INSTRUCTIONS TO FOLLOW. All that should be output is the block of lines below from the line with "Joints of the" to the line with "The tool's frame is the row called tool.", both included, exactly as written.

RECORD SET.
◇ ◇ ◇
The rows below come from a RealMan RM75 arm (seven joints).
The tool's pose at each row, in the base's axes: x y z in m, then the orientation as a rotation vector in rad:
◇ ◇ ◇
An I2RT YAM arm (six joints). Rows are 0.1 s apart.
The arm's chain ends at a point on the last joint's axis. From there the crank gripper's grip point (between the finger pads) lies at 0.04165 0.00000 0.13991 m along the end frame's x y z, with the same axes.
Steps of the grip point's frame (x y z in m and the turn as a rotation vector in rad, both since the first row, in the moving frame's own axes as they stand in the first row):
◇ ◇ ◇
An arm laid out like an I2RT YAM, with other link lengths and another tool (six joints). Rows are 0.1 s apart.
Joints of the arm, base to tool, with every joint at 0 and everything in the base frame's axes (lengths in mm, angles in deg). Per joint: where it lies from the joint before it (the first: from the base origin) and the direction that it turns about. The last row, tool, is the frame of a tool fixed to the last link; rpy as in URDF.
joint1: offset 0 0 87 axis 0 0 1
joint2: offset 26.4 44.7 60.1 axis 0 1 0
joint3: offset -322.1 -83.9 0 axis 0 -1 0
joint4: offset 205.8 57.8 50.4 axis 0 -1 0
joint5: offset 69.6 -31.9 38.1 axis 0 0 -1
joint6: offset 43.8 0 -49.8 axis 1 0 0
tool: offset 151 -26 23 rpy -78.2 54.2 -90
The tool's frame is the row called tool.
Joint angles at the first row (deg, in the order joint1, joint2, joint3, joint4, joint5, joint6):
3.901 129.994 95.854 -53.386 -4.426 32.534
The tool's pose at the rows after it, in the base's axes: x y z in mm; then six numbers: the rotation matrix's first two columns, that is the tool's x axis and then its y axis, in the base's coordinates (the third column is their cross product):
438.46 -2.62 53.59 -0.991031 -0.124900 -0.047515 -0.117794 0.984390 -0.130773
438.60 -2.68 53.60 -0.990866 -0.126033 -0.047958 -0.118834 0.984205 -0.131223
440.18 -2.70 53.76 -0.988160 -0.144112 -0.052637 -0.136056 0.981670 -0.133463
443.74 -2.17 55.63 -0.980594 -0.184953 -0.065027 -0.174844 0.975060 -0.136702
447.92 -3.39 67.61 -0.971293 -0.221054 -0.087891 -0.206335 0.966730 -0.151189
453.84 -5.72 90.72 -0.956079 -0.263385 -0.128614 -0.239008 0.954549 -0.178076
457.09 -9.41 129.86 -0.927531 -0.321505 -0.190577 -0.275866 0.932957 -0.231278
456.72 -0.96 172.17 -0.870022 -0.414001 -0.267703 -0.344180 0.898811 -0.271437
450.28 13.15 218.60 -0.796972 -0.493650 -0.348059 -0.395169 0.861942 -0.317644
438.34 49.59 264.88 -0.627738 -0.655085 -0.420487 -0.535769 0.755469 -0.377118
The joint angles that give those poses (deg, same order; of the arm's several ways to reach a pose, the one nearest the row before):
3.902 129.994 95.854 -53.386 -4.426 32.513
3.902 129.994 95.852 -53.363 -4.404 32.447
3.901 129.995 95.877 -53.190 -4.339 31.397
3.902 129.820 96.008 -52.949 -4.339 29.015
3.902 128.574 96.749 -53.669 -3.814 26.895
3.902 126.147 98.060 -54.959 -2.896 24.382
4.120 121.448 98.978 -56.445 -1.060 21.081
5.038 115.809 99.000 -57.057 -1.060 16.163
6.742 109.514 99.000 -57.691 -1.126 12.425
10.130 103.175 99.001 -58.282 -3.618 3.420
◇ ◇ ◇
FINISHED TASK.
Joints of the arm, base to tool, with every joint at 0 and everything in the base frame's axes (lengths in mm, angles in deg). Per joint: where it lies from the joint before it (the first: from the base origin) and the direction that it turns about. The last row, tool, is the frame of a tool fixed to the last link; rpy as in URDF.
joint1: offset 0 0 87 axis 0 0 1
joint2: offset 26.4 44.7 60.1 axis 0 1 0
joint3: offset -322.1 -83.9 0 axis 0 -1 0
joint4: offset 205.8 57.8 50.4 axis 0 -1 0
joint5: offset 69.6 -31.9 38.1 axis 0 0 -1
joint6: offset 43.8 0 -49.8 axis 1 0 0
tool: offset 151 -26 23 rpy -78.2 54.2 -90
The tool's frame is the row called tool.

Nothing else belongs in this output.